Author of acclaimed queer romance Call Me By Your Name, André Aciman, has announced a follow-up to his original 2007 novel will be published in October.
Titled Find Me, American publisher Farrar, Straus, and Giroux said the novel will not only explore the future of the two protagonists but also Elio’s father Samuel, now divorced, on a trip from Florence to Rome to visit Elio, who has become a gifted classical pianist.
“A chance encounter on the train leads to a relationship that changes Sami’s life definitively,” the publisher explained.
“Elio soon moves to Paris where he too has a consequential affair, while Oliver, now a professor in northern New England with sons who are nearly grown, suddenly finds himself contemplating a return visit to Europe.”
Find Me is due out on October 29 in the US, with a release date in other territories to be confirmed.

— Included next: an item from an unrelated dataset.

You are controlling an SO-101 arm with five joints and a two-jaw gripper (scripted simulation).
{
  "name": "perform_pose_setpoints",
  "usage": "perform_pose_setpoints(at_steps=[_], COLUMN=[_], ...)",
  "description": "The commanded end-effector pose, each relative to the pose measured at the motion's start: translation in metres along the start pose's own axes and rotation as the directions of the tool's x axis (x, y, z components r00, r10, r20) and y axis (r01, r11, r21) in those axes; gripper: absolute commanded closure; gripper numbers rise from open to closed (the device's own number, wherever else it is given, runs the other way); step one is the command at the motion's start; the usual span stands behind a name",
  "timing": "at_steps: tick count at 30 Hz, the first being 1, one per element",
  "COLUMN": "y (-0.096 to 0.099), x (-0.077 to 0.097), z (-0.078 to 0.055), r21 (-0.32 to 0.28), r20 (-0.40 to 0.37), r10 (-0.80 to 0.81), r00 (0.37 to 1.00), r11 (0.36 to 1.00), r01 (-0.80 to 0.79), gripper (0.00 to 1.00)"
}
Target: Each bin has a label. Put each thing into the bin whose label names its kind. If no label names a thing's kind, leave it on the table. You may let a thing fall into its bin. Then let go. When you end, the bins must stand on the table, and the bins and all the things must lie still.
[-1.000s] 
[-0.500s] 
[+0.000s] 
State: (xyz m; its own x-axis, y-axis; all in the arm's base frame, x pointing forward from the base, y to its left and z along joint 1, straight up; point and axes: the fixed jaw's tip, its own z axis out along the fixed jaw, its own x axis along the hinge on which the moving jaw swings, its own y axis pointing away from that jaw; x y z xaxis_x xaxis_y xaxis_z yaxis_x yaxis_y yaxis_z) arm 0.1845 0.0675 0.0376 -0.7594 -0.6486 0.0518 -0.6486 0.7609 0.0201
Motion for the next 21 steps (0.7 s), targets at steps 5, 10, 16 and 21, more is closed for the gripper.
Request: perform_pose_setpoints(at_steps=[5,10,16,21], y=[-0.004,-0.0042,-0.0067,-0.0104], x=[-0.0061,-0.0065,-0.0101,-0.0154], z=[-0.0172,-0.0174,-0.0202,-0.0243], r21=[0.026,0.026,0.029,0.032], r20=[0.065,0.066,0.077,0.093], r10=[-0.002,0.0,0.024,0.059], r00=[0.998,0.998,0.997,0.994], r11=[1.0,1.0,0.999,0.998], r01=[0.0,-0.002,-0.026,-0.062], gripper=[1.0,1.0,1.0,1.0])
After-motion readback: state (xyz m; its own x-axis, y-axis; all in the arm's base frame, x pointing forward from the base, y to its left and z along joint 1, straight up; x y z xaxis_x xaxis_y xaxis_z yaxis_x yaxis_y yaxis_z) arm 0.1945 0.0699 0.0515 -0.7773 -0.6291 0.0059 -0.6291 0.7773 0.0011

Speaking to Vulture about the follow-up novel, Aciman said the world of Call Me By Your Name had “never left” him.
“Though I created the characters and was the author of their lives, what I never expected was that they’d end up teaching me things about intimacy and about love that I didn’t quite think I knew until I’d put them down on paper,” he said.
“The film made me realise that I wanted to be back with them and watch them over the years – which is why I wrote Find Me,” he said.
The author first tweeted last December to announce the follow up, writing at the time, “I would actually love a sequel to Call Me By Your Name. In fact I am writing one.”
Film adaptation’s director also working on a sequel
Last year, the film adaptation of Call My By Your Name scored four Oscar nominations, including Best Picture.
Director Luca Guadagnino said last March that he was also involved in the sequel and was “conceiving the story with André Aciman, and it’s gonna happen five or six years afterwards.”
Actor Timotheé Chalamet also confirmed a continuation was being discussed, and suggested he and Armie Hammer were keen to reprise their roles.
But Hammer said this week in an interview with Vulture that the project was still in early discussions, and there was no guarantee it would be made.
“I’m sort of coming around to the idea that the first one was so special for everyone who made it, and so many people who watched it felt like it really touched them, or spoke to them,” Hammer said.
“And it felt like a really perfect storm of so many things, that if we do make a second one, I think we’re setting ourselves up for disappointment.”